While smooth muscle actin (SMA) or other smooth muscle markers highlight smooth muscle surrounding some vascular channels, CD31, CD34 or ERG highlight endothelial cells. AR is positive in stroma cells, although the expression may be focal and weak (Acta Otolaryngol 2015;135:51, Mod Pathol 1998;11:1122). Nuclear beta catenin staining in stromal cells (fibroblasts) is present in 70 - 90% of cases (J Laryngol Otol 2016;130:907).

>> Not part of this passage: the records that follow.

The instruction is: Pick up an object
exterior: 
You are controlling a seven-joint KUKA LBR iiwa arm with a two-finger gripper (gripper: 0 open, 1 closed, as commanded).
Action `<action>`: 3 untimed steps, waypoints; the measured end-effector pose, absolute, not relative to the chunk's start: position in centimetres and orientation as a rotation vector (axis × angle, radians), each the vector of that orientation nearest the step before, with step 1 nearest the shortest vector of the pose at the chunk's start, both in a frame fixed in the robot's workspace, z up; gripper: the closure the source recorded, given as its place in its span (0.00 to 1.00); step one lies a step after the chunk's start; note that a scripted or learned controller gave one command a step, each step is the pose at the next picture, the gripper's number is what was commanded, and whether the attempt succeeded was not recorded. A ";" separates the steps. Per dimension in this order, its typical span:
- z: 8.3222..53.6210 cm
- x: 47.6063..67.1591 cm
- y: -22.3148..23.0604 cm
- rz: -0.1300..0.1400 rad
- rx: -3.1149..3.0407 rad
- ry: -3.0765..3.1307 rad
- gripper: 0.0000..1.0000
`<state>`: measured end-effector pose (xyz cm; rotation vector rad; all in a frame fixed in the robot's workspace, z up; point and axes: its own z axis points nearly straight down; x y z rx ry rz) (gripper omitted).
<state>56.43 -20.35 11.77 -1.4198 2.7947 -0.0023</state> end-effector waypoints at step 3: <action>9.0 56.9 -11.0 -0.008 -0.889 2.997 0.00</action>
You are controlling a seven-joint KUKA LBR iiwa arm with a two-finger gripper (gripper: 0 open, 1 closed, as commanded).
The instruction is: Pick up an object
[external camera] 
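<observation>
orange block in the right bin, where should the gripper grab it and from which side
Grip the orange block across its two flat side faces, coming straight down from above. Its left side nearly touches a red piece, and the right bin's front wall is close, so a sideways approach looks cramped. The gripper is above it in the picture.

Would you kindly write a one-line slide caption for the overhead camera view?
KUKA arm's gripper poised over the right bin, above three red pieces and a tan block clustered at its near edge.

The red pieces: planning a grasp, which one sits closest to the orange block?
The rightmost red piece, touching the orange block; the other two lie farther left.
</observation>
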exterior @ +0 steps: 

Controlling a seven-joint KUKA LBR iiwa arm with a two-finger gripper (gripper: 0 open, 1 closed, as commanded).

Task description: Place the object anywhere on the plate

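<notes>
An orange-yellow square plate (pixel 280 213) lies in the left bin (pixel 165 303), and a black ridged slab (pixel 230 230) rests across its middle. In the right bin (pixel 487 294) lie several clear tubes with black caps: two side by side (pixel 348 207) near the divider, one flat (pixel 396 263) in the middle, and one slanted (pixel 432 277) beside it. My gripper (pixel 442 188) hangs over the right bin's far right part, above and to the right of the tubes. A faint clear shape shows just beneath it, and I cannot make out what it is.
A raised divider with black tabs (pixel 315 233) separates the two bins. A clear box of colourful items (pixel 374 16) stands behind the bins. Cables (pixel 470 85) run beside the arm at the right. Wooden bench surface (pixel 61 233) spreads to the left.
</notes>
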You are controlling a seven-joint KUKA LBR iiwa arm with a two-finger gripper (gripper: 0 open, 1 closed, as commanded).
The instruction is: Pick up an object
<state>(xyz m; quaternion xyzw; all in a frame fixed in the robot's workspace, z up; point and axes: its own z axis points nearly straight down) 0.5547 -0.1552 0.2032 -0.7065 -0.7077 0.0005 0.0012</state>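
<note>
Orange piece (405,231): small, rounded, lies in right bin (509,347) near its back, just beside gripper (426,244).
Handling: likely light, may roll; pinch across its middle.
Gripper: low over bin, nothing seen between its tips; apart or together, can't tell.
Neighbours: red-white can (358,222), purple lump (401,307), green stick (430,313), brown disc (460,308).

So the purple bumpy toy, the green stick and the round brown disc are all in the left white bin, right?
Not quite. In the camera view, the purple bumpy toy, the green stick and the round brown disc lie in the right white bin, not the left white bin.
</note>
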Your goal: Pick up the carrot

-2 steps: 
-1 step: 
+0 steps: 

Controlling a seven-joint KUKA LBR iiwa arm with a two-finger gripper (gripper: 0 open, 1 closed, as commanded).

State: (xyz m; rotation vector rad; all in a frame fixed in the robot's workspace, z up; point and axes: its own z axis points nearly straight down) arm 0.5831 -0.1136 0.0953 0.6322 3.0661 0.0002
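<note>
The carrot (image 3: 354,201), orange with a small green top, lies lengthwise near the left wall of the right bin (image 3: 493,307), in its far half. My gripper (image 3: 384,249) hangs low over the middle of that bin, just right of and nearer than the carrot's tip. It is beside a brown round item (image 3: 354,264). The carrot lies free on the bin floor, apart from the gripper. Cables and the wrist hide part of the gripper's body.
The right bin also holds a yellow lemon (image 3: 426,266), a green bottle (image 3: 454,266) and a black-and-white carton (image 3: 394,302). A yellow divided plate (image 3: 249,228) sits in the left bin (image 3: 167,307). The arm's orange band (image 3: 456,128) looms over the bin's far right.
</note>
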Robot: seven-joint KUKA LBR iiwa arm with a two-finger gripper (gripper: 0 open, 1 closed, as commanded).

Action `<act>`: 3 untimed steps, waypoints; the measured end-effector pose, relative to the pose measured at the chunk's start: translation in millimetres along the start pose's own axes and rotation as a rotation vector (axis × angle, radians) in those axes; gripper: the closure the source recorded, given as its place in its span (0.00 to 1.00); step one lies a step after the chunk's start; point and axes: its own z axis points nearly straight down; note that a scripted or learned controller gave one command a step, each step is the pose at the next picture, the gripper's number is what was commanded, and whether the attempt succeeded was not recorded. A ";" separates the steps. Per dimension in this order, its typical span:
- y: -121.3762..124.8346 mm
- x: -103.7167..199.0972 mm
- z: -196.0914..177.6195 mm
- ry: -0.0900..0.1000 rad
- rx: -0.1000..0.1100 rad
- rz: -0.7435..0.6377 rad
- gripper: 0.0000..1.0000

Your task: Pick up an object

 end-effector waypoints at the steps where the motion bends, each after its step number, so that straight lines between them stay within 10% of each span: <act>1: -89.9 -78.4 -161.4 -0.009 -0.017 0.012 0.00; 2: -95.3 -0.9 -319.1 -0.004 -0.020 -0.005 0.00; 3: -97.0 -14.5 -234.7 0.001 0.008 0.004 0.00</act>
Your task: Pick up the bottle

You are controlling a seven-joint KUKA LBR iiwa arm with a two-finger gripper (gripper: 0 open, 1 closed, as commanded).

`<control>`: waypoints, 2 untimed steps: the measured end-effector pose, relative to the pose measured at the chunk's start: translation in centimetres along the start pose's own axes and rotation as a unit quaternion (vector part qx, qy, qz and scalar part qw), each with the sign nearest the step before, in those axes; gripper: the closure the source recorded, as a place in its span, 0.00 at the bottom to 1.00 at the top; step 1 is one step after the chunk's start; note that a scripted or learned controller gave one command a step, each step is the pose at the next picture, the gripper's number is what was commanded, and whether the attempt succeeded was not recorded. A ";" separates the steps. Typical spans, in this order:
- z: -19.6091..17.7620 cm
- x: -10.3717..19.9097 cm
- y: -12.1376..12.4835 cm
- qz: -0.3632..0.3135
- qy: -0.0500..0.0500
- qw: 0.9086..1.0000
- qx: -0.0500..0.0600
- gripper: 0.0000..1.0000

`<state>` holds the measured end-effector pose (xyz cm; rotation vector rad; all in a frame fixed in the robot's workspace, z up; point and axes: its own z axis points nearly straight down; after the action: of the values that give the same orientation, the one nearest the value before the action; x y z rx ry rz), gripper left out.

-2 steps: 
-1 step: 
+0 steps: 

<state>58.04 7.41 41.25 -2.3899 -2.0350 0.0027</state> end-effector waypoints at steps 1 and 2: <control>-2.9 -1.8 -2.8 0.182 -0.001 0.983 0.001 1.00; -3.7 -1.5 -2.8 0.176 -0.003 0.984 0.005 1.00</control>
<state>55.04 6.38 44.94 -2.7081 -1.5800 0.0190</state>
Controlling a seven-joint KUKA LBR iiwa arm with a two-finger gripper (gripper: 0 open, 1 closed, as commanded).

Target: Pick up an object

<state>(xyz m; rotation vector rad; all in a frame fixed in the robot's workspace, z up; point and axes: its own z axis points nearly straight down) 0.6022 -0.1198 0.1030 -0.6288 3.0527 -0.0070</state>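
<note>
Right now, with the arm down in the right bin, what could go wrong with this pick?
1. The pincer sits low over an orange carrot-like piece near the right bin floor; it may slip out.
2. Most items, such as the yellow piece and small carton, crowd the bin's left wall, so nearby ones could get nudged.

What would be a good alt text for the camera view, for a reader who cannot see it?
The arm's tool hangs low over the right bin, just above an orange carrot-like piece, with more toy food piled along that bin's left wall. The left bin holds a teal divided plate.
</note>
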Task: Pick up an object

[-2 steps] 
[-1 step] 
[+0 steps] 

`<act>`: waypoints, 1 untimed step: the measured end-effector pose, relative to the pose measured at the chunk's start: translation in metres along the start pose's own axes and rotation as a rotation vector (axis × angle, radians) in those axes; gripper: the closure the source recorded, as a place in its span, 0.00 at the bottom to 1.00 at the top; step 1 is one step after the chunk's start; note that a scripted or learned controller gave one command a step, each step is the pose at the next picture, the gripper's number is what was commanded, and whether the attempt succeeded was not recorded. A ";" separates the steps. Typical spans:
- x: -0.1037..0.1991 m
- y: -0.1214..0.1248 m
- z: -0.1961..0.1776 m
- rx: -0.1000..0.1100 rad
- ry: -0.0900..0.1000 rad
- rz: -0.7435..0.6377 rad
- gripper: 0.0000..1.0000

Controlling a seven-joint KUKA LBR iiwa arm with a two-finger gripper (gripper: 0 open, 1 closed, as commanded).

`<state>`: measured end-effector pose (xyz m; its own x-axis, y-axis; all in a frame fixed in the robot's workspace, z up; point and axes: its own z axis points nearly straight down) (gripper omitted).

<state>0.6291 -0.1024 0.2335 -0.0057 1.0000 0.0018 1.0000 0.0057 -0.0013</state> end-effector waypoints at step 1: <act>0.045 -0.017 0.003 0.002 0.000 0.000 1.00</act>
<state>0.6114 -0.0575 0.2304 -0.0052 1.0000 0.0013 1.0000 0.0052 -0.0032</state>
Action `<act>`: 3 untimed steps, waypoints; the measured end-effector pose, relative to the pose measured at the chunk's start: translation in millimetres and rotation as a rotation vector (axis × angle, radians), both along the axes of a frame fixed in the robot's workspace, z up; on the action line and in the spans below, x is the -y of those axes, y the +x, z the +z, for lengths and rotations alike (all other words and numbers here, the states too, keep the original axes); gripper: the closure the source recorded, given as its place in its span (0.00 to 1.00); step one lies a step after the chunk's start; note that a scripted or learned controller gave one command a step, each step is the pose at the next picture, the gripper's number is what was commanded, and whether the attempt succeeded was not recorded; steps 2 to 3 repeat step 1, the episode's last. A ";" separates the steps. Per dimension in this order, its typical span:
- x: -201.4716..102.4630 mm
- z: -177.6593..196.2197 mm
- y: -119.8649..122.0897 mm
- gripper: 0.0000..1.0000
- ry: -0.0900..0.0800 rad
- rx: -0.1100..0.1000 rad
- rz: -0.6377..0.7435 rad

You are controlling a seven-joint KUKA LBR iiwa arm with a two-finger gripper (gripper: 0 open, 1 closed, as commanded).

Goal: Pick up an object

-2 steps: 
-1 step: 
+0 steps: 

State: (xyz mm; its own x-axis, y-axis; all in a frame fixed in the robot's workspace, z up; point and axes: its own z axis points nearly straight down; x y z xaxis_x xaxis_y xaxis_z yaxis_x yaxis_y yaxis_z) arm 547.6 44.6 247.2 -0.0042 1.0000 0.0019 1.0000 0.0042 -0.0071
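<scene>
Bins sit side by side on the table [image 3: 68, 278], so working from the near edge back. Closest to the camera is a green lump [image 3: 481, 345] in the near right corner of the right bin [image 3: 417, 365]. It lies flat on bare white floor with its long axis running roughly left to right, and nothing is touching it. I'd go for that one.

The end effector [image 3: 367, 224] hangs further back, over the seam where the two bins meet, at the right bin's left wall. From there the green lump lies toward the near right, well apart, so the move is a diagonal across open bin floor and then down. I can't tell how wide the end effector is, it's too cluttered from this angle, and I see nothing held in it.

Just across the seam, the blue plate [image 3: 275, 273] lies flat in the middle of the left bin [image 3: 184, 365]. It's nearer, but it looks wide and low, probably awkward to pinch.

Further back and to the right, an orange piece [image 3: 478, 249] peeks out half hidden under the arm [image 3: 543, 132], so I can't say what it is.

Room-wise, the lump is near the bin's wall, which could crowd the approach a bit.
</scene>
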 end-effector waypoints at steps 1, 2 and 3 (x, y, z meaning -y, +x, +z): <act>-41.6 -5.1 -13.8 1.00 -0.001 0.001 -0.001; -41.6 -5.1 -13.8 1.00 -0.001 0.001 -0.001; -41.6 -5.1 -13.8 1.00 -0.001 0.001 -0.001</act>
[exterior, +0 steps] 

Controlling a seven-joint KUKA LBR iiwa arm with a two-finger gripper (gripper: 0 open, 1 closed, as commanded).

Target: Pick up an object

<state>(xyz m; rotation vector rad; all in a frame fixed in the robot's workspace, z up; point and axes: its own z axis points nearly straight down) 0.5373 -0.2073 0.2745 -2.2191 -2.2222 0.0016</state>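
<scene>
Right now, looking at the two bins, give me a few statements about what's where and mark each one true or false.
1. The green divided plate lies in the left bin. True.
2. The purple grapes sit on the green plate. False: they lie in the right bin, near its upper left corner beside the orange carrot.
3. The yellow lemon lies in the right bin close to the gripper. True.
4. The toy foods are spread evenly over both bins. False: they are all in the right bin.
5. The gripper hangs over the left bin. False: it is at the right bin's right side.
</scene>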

Definitive management of STA generally involves surgical resection while minimizing morbidity. Endoscopic approaches have been used more commonly in the last 2 decades due to reduced morbidity compared to open surgical techniques. Open surgical approaches (e.g. lateral rhinotomy, infratemporal, transmaxillary, Le Fort I, with or without endoscopic assistance) are typically reserved for more advanced disease states that would present difficulty for complete endoscopic excision. Prior to any surgical management, preoperative vascular embolization is generally employed to reduce intraoperative blood loss. STA is a benign neoplasm but radiotherapy is occasionally employed for clinical scenarios in which surgical resection is associated with high morbidity, such as a bulky intracranial component. Related to the young age of affected patients and concerns of radiation associated morbidity, proton therapy has emerged as a promising modality, offering targeting of the tumor while minimizing damage to surrounding tissues (Cancers (Basel) 2023;15:5022, Int Forum Allergy Rhinol 2024;14:149, Paediatr Anaesth 2023;33:510, Eur Arch Otorhinolaryngol 2023;280:2081, Laryngoscope 2013;123:859).
The prognosis for patients with STA is favorable with rates of recurrence generally reported to range up to 25%, although size, location, intracranial extension and possibly treatment modality may impact recurrence rate (Laryngoscope 2013;123:859, Otolaryngol Head Neck Surg 2014;150:350, Laryngoscope 2013;123:1125, Otolaryngol Head Neck Surg 2019;161:352). Routine clinical follow up including examination and imaging may assist in detection and management of recurrence. Rare examples of malignancy developing after radiation treatment have been reported (Case Rep Oncol Med 2018;2018:5695803). Spontaneous regression after puberty may rarely occur (Ann Otol Rhinol Laryngol 1992;101:469). Radiographic and clinical staging systems are used to guide treatment and determine recurrence risk (J Neurol Surg B Skull Base 2017;78:63).
Test question answer:
B. Magnetic resonance imaging (MRI). MRI is a common imaging modality for evaluating STA due to its excellent soft tissue contrast and ability to delineate the extent of the tumor and its relationship to adjacent structures (including intracranial extension). Answer A is incorrect since FNA biopsy is not routinely recommended due to the highly vascular nature of the neoplasm. Occasionally, severe hemorrhage can occur with minor manipulation due to the number of vascular channels, the lack of a predictable muscular layer or lack of an elastic layer or paucity of elastic fibers within the dense stroma. Answer C is incorrect because PET scans are generally not used for primary diagnostic evaluation of STA. Answer D is incorrect because ultrasonography is not commonly used for assessing STA due to limited visualization of deep structures.